# EXERCISE:
When you respond, write out each entry exactly as it stands.

[Extracted data entries]
= = = = =
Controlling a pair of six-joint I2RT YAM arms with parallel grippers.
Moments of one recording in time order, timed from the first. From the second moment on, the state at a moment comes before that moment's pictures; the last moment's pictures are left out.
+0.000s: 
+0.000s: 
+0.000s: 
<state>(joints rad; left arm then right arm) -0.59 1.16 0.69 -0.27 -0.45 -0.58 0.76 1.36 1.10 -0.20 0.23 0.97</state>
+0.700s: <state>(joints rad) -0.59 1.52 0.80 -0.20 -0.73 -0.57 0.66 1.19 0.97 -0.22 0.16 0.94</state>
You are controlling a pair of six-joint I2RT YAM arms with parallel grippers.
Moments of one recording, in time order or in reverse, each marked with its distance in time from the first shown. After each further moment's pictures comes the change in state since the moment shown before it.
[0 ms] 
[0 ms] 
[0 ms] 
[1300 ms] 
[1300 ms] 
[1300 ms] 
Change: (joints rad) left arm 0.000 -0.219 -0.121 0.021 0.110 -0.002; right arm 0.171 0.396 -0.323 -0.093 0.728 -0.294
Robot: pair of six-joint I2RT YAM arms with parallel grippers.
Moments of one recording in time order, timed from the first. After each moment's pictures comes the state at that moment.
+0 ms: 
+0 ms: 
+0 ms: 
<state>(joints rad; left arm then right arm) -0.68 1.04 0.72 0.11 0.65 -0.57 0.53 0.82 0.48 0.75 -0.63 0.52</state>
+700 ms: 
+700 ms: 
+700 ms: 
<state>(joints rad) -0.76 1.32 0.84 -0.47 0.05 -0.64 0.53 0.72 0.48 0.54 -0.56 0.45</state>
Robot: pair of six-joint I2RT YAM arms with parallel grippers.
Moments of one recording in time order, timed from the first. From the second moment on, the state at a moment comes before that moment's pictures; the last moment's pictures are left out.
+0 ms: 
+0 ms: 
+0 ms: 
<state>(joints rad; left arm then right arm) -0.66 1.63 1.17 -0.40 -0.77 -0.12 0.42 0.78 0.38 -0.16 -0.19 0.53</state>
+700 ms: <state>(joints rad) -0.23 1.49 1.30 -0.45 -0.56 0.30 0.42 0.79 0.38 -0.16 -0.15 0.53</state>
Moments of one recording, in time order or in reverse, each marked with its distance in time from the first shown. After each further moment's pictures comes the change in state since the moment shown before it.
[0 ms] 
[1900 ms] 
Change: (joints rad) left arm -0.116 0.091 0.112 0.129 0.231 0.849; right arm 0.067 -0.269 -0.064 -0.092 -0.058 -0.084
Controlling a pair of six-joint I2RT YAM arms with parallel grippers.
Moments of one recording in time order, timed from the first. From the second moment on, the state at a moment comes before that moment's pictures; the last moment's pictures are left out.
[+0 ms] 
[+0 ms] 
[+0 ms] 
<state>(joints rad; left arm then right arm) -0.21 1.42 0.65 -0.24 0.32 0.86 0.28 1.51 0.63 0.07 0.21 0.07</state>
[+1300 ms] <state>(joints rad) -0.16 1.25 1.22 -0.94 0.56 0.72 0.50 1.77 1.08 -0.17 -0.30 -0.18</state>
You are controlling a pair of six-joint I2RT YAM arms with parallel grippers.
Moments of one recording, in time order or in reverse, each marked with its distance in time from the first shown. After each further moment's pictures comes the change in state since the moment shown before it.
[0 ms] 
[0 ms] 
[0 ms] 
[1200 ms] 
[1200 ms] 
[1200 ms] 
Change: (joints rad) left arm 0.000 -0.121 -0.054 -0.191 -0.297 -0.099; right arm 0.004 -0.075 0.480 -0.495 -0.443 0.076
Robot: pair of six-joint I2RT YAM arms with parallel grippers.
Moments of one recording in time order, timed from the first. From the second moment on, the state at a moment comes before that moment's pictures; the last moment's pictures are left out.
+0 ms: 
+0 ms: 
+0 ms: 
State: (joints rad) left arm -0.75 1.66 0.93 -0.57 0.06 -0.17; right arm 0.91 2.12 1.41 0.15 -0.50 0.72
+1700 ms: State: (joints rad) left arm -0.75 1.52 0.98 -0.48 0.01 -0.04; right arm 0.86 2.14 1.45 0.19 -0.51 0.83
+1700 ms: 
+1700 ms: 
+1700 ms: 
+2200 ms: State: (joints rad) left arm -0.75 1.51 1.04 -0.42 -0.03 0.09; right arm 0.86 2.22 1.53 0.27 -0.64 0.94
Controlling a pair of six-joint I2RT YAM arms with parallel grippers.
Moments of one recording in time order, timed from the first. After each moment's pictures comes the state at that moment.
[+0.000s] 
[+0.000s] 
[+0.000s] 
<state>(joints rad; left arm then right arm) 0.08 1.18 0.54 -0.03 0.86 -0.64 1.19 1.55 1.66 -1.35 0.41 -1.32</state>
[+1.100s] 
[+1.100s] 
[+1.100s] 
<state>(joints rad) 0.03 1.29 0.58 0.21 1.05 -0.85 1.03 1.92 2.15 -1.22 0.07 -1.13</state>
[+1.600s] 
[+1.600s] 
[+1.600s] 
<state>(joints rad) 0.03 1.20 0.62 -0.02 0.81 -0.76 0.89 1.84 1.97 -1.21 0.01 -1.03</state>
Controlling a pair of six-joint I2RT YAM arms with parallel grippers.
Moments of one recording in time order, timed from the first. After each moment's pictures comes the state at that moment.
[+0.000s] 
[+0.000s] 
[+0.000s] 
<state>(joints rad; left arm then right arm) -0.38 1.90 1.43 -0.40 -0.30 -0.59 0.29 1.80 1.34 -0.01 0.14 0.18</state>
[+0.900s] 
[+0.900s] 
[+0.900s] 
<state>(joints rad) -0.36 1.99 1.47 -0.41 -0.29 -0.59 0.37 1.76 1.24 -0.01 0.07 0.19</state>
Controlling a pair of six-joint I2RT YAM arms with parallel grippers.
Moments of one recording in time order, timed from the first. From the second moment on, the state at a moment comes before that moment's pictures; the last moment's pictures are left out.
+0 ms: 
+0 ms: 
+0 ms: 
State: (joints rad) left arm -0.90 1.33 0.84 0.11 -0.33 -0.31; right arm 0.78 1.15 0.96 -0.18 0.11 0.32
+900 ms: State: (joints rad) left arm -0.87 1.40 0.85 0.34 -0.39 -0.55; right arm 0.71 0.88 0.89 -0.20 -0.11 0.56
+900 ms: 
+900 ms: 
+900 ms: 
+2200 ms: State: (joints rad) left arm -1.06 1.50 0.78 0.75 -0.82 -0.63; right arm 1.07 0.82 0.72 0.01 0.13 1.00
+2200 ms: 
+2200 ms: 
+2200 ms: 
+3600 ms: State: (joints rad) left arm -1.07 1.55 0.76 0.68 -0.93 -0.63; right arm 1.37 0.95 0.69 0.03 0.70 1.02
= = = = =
# SOLUTION TO THE EXERCISE:
Controlling a pair of six-joint I2RT YAM arms with parallel grippers.
Moments of one recording in time order, timed from the first. From the second moment on, the state at a moment comes before that moment's pictures; the last moment's pictures are left out.
+0.000s: 
+0.000s: 
+0.000s: 
<state>(joints rad; left arm then right arm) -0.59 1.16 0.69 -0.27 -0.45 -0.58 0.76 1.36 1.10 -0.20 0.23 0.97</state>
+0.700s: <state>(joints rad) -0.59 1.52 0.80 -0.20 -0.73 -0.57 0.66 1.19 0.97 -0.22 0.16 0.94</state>
You are controlling a pair of six-joint I2RT YAM arms with parallel grippers.
Moments of one recording, in time order or in reverse, each marked with its distance in time from the first shown. After each further moment's pictures comes the change in state since the moment shown before it.
[0 ms] 
[0 ms] 
[0 ms] 
[1300 ms] 
[1300 ms] 
[1300 ms] 
Change: (joints rad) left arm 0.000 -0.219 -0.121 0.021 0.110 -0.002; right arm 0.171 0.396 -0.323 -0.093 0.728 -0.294
Robot: pair of six-joint I2RT YAM arms with parallel grippers.
Moments of one recording in time order, timed from the first. After each moment's pictures comes the state at that moment.
+0 ms: 
+0 ms: 
+0 ms: 
<state>(joints rad; left arm then right arm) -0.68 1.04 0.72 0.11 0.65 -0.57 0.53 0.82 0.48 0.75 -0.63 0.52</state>
+700 ms: 
+700 ms: 
+700 ms: 
<state>(joints rad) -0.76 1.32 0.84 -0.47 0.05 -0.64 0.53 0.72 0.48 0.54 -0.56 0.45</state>
Robot: pair of six-joint I2RT YAM arms with parallel grippers.
Moments of one recording in time order, timed from the first. From the second moment on, the state at a moment comes before that moment's pictures; the last moment's pictures are left out.
+0 ms: 
+0 ms: 
+0 ms: 
<state>(joints rad; left arm then right arm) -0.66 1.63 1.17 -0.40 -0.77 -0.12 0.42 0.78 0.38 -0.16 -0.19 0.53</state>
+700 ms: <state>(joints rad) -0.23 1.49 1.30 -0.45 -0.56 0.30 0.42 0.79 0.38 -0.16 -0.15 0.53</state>
Moments of one recording, in time order or in reverse, each marked with its distance in time from the first shown. After each further moment's pictures comes the change in state since the moment shown before it.
[0 ms] 
[1900 ms] 
Change: (joints rad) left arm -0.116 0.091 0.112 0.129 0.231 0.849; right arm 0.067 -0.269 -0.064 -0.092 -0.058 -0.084
Controlling a pair of six-joint I2RT YAM arms with parallel grippers.
Moments of one recording in time order, timed from the first. From the second moment on, the state at a moment comes before that moment's pictures; the last moment's pictures are left out.
[+0 ms] 
[+0 ms] 
[+0 ms] 
<state>(joints rad; left arm then right arm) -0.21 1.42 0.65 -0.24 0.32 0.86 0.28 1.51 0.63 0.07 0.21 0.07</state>
[+1300 ms] <state>(joints rad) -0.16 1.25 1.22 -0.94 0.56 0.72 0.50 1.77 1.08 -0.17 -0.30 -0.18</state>
You are controlling a pair of six-joint I2RT YAM arms with parallel grippers.
Moments of one recording, in time order or in reverse, each marked with its distance in time from the first shown. After each further moment's pictures comes the change in state since the moment shown before it.
[0 ms] 
[0 ms] 
[0 ms] 
[1200 ms] 
[1200 ms] 
[1200 ms] 
Change: (joints rad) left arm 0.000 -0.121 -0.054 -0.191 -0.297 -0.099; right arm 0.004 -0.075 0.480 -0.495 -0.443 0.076
Robot: pair of six-joint I2RT YAM arms with parallel grippers.
Moments of one recording in time order, timed from the first. From the second moment on, the state at a moment comes before that moment's pictures; the last moment's pictures are left out.
+0 ms: 
+0 ms: 
+0 ms: 
State: (joints rad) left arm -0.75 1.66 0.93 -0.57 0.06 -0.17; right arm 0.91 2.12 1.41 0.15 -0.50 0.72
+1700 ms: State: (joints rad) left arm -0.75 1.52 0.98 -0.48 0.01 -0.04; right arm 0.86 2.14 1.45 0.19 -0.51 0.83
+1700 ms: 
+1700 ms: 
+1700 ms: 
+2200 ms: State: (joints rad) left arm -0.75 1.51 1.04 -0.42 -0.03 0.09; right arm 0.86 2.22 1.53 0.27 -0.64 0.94
Controlling a pair of six-joint I2RT YAM arms with parallel grippers.
Moments of one recording in time order, timed from the first. After each moment's pictures comes the state at that moment.
[+0.000s] 
[+0.000s] 
[+0.000s] 
<state>(joints rad; left arm then right arm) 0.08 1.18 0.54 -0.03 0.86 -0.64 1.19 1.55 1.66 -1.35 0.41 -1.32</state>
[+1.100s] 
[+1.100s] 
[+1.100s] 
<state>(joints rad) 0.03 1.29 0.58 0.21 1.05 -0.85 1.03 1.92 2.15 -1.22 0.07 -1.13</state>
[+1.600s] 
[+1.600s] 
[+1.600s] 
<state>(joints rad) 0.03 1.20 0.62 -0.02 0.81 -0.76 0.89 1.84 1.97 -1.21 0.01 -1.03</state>
Controlling a pair of six-joint I2RT YAM arms with parallel grippers.
Moments of one recording in time order, timed from the first. After each moment's pictures comes the state at that moment.
[+0.000s] 
[+0.000s] 
[+0.000s] 
<state>(joints rad; left arm then right arm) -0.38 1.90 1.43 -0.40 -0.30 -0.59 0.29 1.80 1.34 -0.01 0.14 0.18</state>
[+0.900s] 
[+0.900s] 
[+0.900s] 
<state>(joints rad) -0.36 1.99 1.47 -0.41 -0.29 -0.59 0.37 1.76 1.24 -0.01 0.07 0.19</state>
Controlling a pair of six-joint I2RT YAM arms with parallel grippers.
Moments of one recording in time order, timed from the first. From the second moment on, the state at a moment comes before that moment's pictures; the last moment's pictures are left out.
+0 ms: 
+0 ms: 
+0 ms: 
State: (joints rad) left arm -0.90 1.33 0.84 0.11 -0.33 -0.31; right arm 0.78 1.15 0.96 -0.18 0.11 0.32
+900 ms: State: (joints rad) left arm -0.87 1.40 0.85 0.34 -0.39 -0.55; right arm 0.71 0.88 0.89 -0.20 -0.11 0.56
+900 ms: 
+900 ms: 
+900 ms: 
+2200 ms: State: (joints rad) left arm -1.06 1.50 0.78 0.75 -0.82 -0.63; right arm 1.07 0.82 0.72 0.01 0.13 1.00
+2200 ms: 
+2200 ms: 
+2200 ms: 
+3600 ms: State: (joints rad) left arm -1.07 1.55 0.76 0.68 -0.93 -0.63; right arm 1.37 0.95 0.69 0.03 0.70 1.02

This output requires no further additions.